At the REXKL raid, some of those detained were queer men who were hauled away for wearing eyeliner and dangly earrings. I add that to my mental checklist: apparently, (forbidden). Online, one of the people partaking in the raid had uploaded a video to TikTok—another dagger uploaded and pushed into the wound. It showed the 20 people being marched out, the camera literally looking down at them, their downcast expressions cast sharply under the harsh fluorescent lighting. The officers around them were holding back sneers and laughter, the disdain crystal clear in their eyes. That same scorn was imbued in the camera itself—the way it focused pointedly on each member, as though to highlight their “ridiculousness” and strip them of any dignity they had left.

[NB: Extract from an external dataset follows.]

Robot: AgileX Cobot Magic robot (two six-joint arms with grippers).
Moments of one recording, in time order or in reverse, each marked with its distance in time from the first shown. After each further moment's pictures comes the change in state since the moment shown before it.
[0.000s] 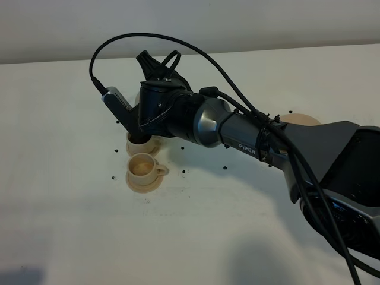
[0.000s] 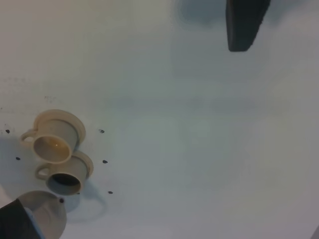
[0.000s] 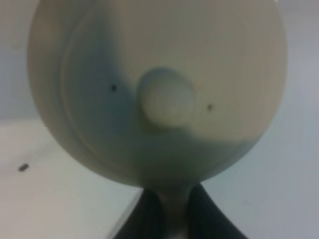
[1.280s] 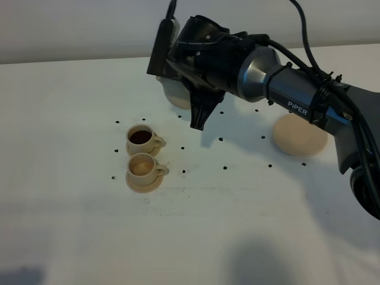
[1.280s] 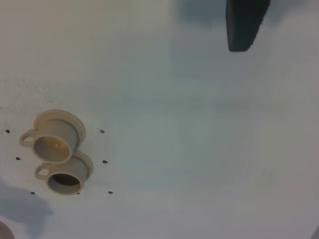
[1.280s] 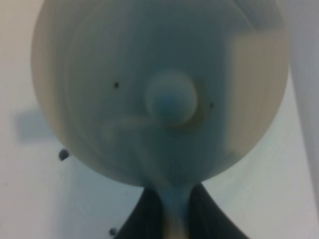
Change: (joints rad) left arm 0.000 0.000 0.000 0.000 0.000 0.000; right arm -0.120 -0.143 0.000 0.417 0.244 0.508
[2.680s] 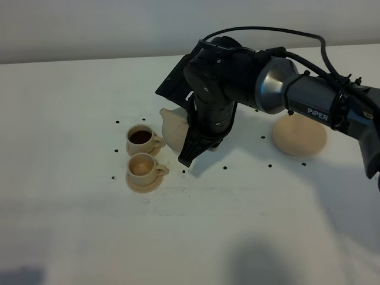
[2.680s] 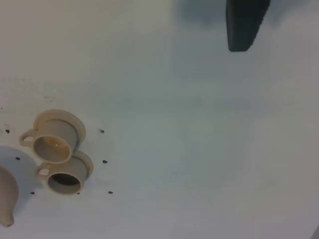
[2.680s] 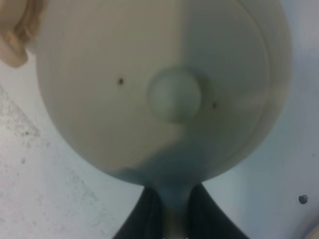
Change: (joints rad) left arm 0.000 0.000 0.000 0.000 0.000 0.000; right arm -0.014 -0.085 0.223 0.360 -0.059 0.116
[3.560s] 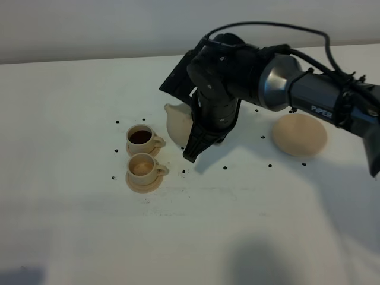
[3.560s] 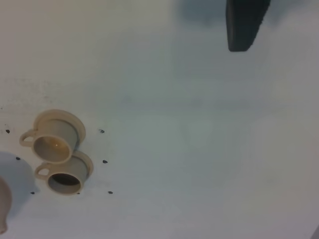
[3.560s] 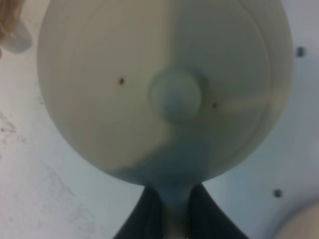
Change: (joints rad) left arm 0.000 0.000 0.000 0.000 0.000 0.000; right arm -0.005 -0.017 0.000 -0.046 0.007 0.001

The commenters were more direct. It’s good that they’re arrested; stupid men who can’t accept themselves; can’t they just be quiet and mentally ill in their own houses?
In Malaysia, we have to make our own lives, and we are tolerated. We are allowed to live how we want, until it’s too much, in which case we’re torn down for taking advantage of the gracious tolerance we’ve been shown. For every person who doesn’t exist the way the law requires them to, in the way their families demand and in the way unseen but harshly felt social forces compact them into, we have to carve out space with those we love and trust, and hope hard that the wrong people don’t take notice. The tension fades eventually, but it stays in the background, a part of your survival instincts that never goes away.

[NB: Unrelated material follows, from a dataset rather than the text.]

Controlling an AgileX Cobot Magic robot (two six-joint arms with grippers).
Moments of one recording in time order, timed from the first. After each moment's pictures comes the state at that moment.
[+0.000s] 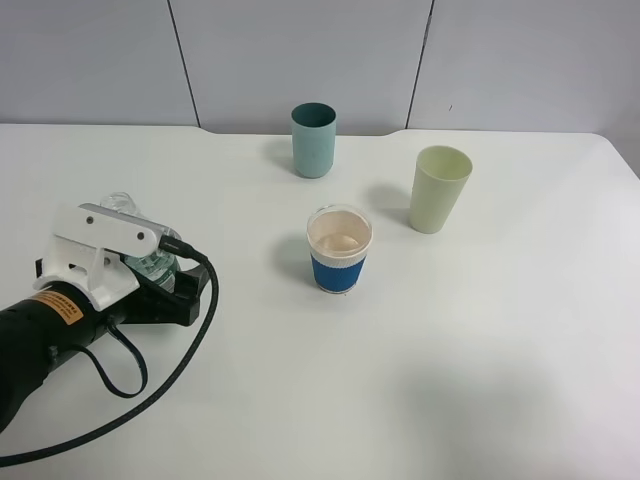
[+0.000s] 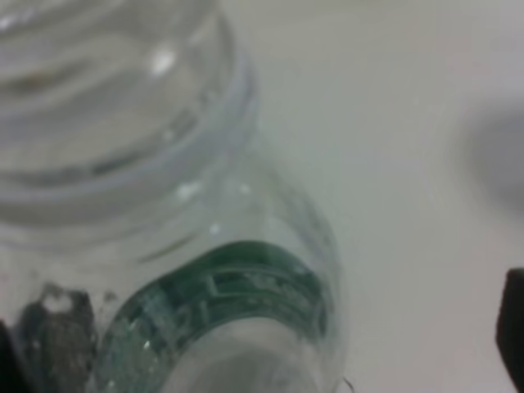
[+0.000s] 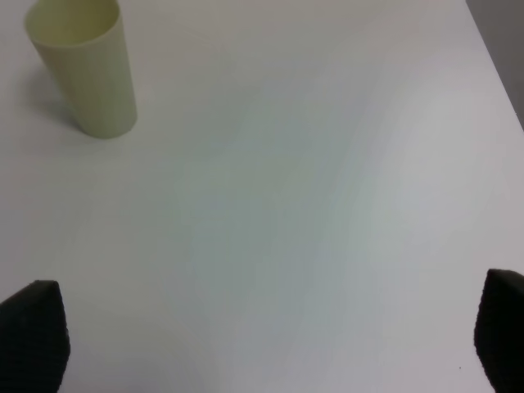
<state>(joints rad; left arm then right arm) -0.84 1.66 -0.15 -0.67 -1.05 0.18 -0.12 0.00 -0.50 0.07 1.07 -0.15</state>
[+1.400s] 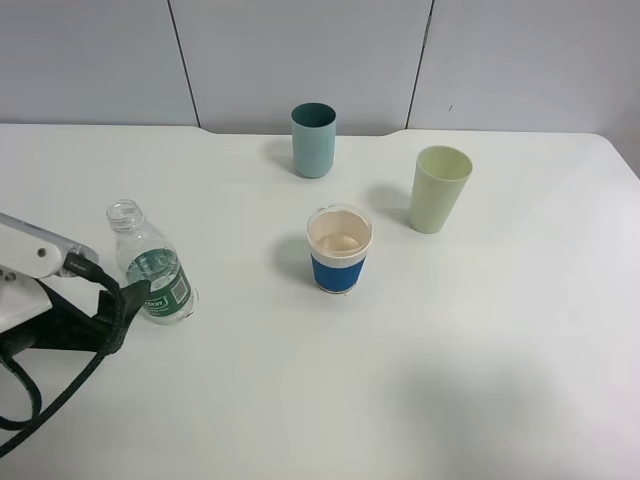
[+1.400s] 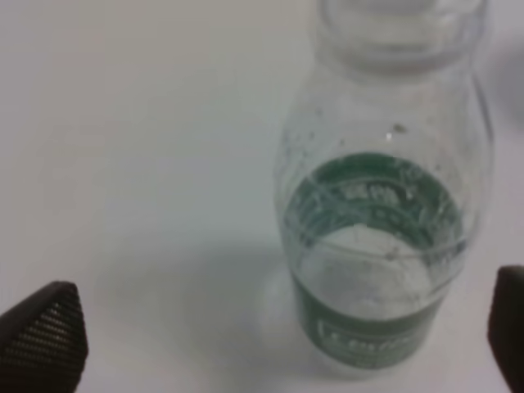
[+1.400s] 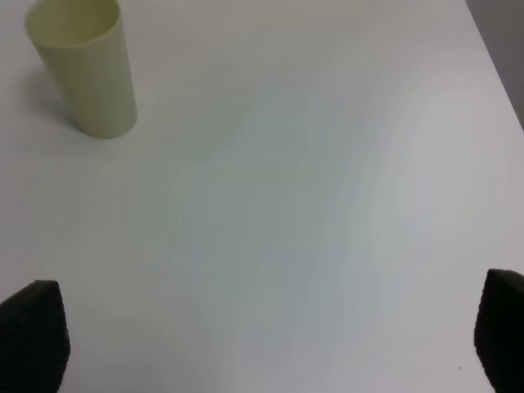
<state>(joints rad) -0.84 1.11 -0.01 -0.98 -0.74 0.65 -0.12 0.00 -0.50 0.07 1.07 -0.15</state>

For me, that tension sits in the back of my neck, a gelatinous glob that sticks to my throat and my spine. Sometimes, when things like the REXKL raid happen, those tensions flare back up and I feel it pull backwards on my neck, a reminder of how fragile our lives all are. I am reminded that I am building a life that’s conditional on people who despise me, and that it can be taken down at any moment if I am too loud, too angry, or even too noticed by the wrong people.
I spend two weeks back in the UK, and I know that it is annoying to read about. I know that it’s annoying to hear someone talk about how much better life is outside of Malaysia, how it sucks here, how I just need to get the fuck out, you know? I know! I know it’s annoying.

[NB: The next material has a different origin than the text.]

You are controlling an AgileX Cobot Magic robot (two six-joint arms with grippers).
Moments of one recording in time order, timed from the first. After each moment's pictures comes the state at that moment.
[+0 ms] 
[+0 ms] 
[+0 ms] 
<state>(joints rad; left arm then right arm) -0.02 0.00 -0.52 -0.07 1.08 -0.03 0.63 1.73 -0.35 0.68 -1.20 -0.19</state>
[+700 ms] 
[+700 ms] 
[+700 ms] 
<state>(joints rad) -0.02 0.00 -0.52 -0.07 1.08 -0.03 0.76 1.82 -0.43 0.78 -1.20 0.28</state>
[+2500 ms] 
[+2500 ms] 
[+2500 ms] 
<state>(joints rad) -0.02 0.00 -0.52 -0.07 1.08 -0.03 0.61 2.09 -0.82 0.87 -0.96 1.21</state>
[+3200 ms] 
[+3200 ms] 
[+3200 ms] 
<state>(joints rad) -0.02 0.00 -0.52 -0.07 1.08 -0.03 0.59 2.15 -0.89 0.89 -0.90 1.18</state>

In Malaysia, we have to make our own lives, and we are tolerated. We are allowed to live how we want, until it’s too much, in which case we’re torn down for taking advantage of the gracious tolerance we’ve been shown.
Still, I find myself sad that my short trip is over. When I was there, the heaviness went away, for a while. I didn’t have to think about hiding, pretending, planning life around oppressive laws. The tension in the back of my neck lifted.
I just want a life that can’t be undone so easily. I want to be able to live a life that I don’t have to shrink down to stay safe the way I do now, pulled into myself so as not to push too hard outwards.

On my first night away, I was at a bar in allegedly-very-cool East London, with one of my best friends in the world. I hadn’t seen her in a few months, and I was grateful to able to spend time with her. It was a “loft”, so we sat outside on the massive balcony, looking out at the skyline. We went back in, and danced for hours. The DJ was playing latin house, on vinyl of course, and I realised I really liked latin house. There was no mental checklist in the back of my mind, no contingency plan, no random pangs of paranoia. I went to sleep, feeling peaceful.
5 minutes ago, I opened up my Photos app, and looked at a photo from the night. There, in my hand, was a pint beer. I think there’s something pulling on my neck.